NeurIPS 2020

Multi-Plane Program Induction with 3D Box Priors


Meta Review

This paper is about describing scenes as programs, and in fact inferring the program that generated a scene, given a formal grammar. It relies heavily on previous work [11,23, 24] in terms of program induction for scene generation, and it is concerned exclusively with box-shaped scenes (buildings, indoor spaces, etc). This can be used for image manipulation such as inpainting. As R4 points out, "the contribution here is that the 3D structure of the scene is modeled in addition to the appearance. Whereas previous methods operated in the image plane, the current method assumes that the scene is constituted by a box with perpendicular flat surfaces, either viewed from the inside or the outside. Another assumption is that there is some regularity to the pattern on each surface. This strong prior allows scaling up the program reasoning, making it possible to address much more complex scenes. Experiments show that the proposed method greatly outperforms the state-of-the-art both in plane segmentation and inpainting for scenes with box structure and regular patterns on the surfaces." I think this description is very accurate.
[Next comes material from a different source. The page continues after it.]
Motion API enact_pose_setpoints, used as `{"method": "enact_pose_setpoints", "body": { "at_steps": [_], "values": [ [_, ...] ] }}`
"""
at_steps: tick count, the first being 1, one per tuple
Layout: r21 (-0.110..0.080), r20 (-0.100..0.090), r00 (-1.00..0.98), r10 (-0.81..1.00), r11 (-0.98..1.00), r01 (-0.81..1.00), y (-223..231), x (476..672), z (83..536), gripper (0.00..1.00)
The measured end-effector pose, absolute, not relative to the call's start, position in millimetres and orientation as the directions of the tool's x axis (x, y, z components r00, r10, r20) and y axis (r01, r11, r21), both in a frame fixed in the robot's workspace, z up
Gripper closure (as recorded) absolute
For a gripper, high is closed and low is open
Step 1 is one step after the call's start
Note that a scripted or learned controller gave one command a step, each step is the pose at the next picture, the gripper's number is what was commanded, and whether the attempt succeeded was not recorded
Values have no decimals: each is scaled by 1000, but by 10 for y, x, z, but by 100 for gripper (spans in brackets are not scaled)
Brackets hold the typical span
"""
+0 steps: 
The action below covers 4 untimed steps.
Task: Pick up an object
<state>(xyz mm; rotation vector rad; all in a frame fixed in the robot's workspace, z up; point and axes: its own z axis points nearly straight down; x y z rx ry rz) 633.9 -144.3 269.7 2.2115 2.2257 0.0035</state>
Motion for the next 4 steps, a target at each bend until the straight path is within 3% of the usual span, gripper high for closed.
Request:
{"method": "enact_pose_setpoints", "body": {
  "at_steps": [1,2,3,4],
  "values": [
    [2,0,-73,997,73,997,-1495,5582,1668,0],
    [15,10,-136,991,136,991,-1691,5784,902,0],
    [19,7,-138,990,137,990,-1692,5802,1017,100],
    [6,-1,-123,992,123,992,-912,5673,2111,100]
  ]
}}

This paper was well-received. The initial concerns about how the method would do if applied to non-regular scenes, like the ones assumed in the paper, was addressed by the authors in the rebuttal phase. I think despite the narrow scope of the paper (box scenes), reviewers liked the idea of doing program induction that involves both 3D structure and 2D observations, and they recommend acceptance. I agree with this assessment and I suggest a poster.